挿話3 早川颯太の幼馴染

 プールでマリーちゃんに声を掛けてきた男の人が、出口で立って居た。

 正直、怖い。

 この人たちは、どうしてこんな事をするんだろう。


「またアンタたちか。プールの外で待ち伏せだなんて、カッコ悪いし、しつこいぜ」


 颯ちゃんが私たちを庇って前に立ってくれた。

 颯ちゃん……男らしいけど、危ない事はして欲しくない。

 ただ、颯ちゃんが実は強いっていうのは知らなかったな。

 ずっと一緒に居たから、颯ちゃんの事は何でも知っているつもりだったけど、まだまだ知らない事が多いみたい。

 けど、颯ちゃんの知らない事と言えば、最たるものがマリーちゃんとエレンちゃんの事だ。

 ティルナノーグ・オンライン――オンラインゲームで知り合ったなんて事を言っていたけれど、それにしては仲が良過ぎるよ。

 ……あれ? ティルナノーグ・オンライン? フッと頭に浮かんだ言葉だけど、ティルナノーグ・オンラインって何だっけ?

 この言葉のイメーじが全く無いのに、何故か頭に残っている。

 そんな事を考えていると、前の方から物凄い音が聞こえてきた。


「――!?」


 一体何事かと思ったら、さっきの男の人が、何かで地面を殴って穴をあけたみたい。

 驚き過ぎて声が出ないけど、颯ちゃんは大丈夫なの!?


「ソウタ! その人、何だか様子が変っ! 何だか魔物みたいな目をしてるっ!」


 エレンちゃんの言葉を聞いて、男の人の目を見てみると、言った通り緑色に光っていた。

 何!? 一体、何が起こっているの!?

 訳が分からないまま、颯ちゃんからプールに戻れと言われたけど、プールからも目が光った人たちが出てくる。


「ソウタ、キリがないよ! 召喚魔法を使っても良い!?」


 こんな状況で混乱したエレンちゃんが、よく分からない事を言い出した。

 召喚魔法? 良く分からない事をエレンちゃんが呟きだしたけど、何かのおまじないなの? それとも神様への御祈りみたいなもの?


『サモン、ドリアード!』


 エレンちゃんの国のおまじない? が終わったと思ったら、地面から大きな黒い樹が生えてきた。

 不思議な事に黒い樹が動き出して、枝をマリーちゃんにぶつけ……


「騒ぐな」


 突然、背後から誰かに口を塞がれた。


「んーっ! んんーっ!」


 凄い力で抑えつけられている上に、口に布を巻きつけられ、全く声を出す事が出来ない。

 颯ちゃん……颯ちゃんっ! 誰か、気付いてっ!

 何人がかりか分からないけれど、手も足も動かす事が出来ず、スマホを触る事も出来ないし、そもそも私の鞄はそのまま地面に落ちている。

 あの中にスマホが入っているのに。

 今の私が唯一出来る、じっと颯ちゃんを見つめて視線を送ってみるけれど、あの大きな黒い樹に皆の意識が向いていて、気付いてくれない。

 目が緑色に光る人たち以外で私と目が合ったのは、茂みに隠れるようにして身を潜めていた猫ちゃんだけ。

 ごめんね。

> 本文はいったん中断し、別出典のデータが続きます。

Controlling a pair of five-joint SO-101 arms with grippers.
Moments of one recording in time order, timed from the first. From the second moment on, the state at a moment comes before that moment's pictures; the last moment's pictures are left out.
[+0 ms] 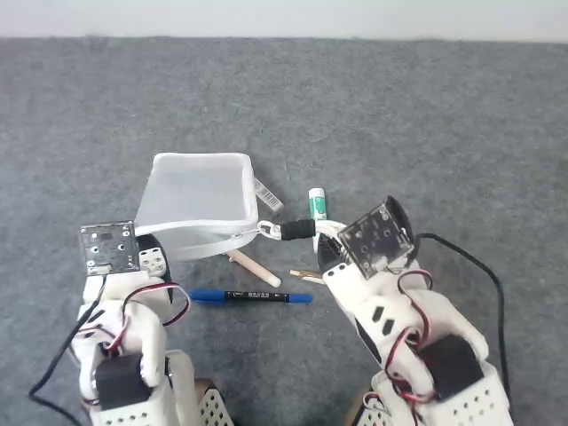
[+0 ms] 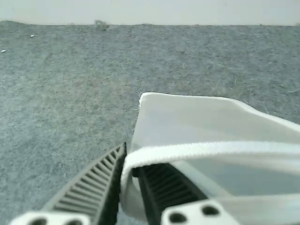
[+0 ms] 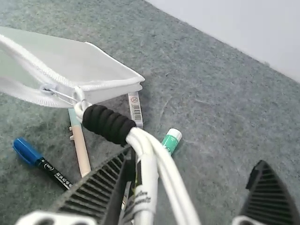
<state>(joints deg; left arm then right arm) -18.7 -103.3 78.9 67.3 -0.4 -31.3 -81.6 58.9 62.4 8.3</state>
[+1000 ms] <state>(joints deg) -18.8 -103.3 78.9 67.3 -0.4 -41.5 -44.9 35.2 83.9 1.7</state>
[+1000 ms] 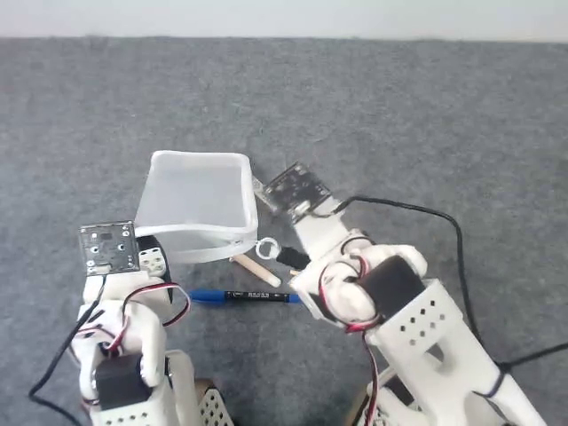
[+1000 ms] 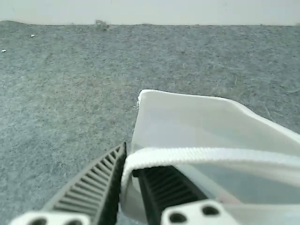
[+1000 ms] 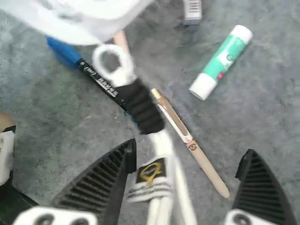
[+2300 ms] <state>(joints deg) -18.8 -103.3 78.9 67.3 -0.4 -40.0 -49.5 26.8 89.1 -4.0</state>
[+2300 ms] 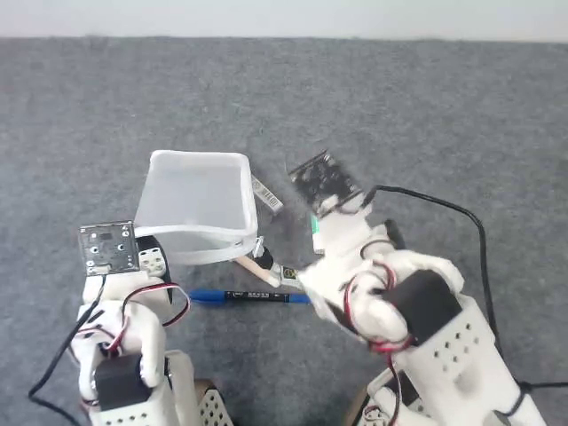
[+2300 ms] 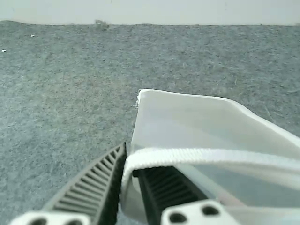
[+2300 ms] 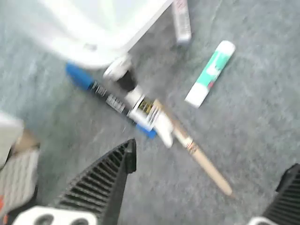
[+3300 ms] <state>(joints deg) -21.8 -103.3 78.9 66.6 -0.4 -28.2 -3.8 22.9 53.7 -3.1</state>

こんなに大勢の人が居たり、大きな樹が暴れていたら怖いよね。

 巻き添えを食わないように、ちゃんと隠れているんだよ。

 誰かがここで餌をあげているらしい野良猫ちゃんは、私と目が合ったまま動かないんだけど、流石にこの状況を颯ちゃんに伝えてくれる訳も無く、私は車のトランク? みたいな所へ入れられてしまった。

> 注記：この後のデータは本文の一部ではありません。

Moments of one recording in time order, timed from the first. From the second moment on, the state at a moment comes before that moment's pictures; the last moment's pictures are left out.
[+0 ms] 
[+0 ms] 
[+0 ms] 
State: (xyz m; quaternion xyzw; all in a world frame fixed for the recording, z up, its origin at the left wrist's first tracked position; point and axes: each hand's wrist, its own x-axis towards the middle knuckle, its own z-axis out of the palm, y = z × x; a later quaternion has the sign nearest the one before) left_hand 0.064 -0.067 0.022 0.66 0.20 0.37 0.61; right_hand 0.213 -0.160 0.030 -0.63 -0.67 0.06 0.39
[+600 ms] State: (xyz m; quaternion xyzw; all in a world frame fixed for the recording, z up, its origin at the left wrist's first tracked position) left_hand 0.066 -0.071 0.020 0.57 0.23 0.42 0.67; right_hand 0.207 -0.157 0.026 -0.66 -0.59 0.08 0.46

 真っ暗な場所に一人で声も出せず、両手と両足が縛られている。

 どうやら私は誘拐されているみたい。

 どうしよう。身代金とか要求されるのかな。

 お父さんやお母さんは、どうするんだろう。

 とりあえず、警察に連絡するんだよね。

 颯ちゃんが、一緒に居た自分のせいだ……とか、変な事を考えなければ良いんだけど。

 誘拐されたという事実に対して、いろいろ考え始めた所で、


「出ろ」


 突然、真っ暗だった場所に、光が差し込む。

 トランクみたいな場所に居たのは、ほんの数秒の事だと思ったけれど、私が思考停止してしまっていたのか、そこはプールなど全く見当たらない、廃墟のような場所だった。